EXERCISE DETAILS.
Return all the lines below in which the string "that" appears.

MATERIAL FOR THE TASK.

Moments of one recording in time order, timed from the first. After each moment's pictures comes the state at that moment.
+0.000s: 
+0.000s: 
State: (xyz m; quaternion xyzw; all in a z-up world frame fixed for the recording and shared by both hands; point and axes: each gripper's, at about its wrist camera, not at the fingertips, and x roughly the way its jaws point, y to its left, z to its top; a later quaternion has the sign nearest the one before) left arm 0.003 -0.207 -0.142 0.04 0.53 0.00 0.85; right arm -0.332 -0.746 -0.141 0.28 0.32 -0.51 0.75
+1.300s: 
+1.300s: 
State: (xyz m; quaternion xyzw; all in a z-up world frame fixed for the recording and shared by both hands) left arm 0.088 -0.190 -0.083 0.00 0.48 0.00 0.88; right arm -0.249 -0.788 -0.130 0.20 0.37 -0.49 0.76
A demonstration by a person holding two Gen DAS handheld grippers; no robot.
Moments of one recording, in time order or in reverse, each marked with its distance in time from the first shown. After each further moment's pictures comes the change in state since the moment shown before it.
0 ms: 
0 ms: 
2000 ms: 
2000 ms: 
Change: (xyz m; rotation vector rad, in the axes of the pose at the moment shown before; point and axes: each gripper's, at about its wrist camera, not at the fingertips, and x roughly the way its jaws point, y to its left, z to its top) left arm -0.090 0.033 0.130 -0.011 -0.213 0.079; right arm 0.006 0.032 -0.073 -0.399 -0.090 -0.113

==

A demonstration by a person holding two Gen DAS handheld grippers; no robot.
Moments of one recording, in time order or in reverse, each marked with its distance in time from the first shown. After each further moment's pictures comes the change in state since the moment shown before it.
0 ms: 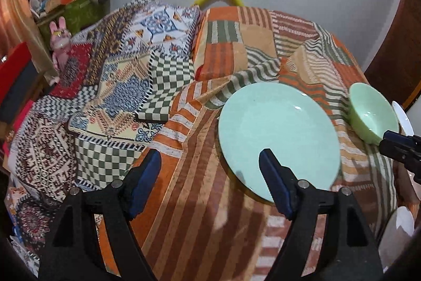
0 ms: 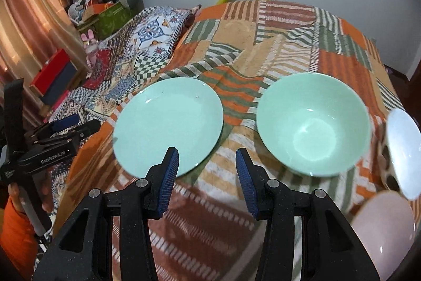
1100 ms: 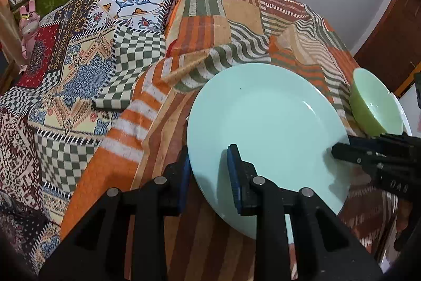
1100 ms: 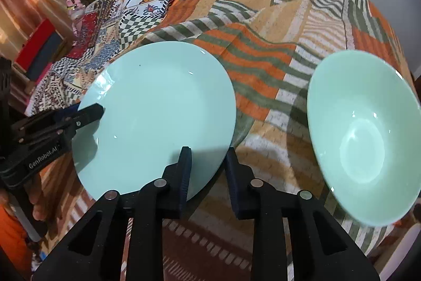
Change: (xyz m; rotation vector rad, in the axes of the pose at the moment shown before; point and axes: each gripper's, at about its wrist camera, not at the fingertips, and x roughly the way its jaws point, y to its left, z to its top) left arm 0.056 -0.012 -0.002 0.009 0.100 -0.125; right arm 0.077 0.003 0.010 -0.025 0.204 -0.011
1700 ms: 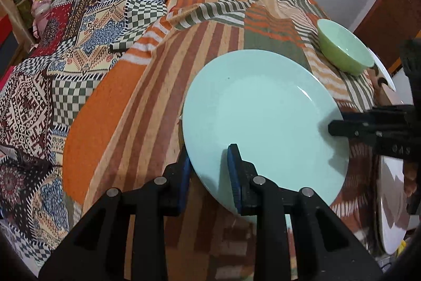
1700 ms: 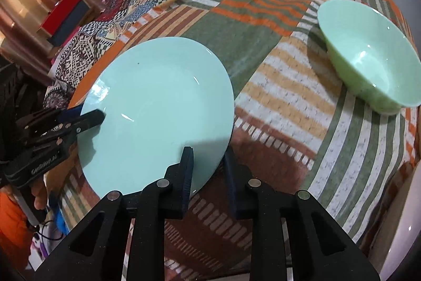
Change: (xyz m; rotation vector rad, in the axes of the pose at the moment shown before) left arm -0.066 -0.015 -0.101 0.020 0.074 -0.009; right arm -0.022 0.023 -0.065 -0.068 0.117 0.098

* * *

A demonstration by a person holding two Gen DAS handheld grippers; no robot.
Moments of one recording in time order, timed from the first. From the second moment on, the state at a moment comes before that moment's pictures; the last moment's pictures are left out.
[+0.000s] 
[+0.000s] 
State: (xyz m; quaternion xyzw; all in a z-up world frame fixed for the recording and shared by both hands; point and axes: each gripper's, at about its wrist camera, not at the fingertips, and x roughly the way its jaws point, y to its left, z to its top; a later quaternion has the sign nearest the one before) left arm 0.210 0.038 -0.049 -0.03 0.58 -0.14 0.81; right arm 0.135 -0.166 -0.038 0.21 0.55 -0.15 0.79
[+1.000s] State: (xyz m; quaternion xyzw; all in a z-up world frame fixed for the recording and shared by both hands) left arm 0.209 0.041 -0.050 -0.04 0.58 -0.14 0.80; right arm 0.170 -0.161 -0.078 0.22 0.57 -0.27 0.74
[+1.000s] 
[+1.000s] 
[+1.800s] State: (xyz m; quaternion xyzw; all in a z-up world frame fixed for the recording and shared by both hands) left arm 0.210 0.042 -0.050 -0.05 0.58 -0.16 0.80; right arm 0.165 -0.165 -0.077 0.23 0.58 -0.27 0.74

EXERCISE RESPONSE.
Moments of one recording in time order, timed from the first. After each moment's pictures comes the state at that moment.
Moments of one recording in time order, timed from the first. From the second moment on, the state at a moment comes before that moment's pictures; the last moment's pictures are left out.

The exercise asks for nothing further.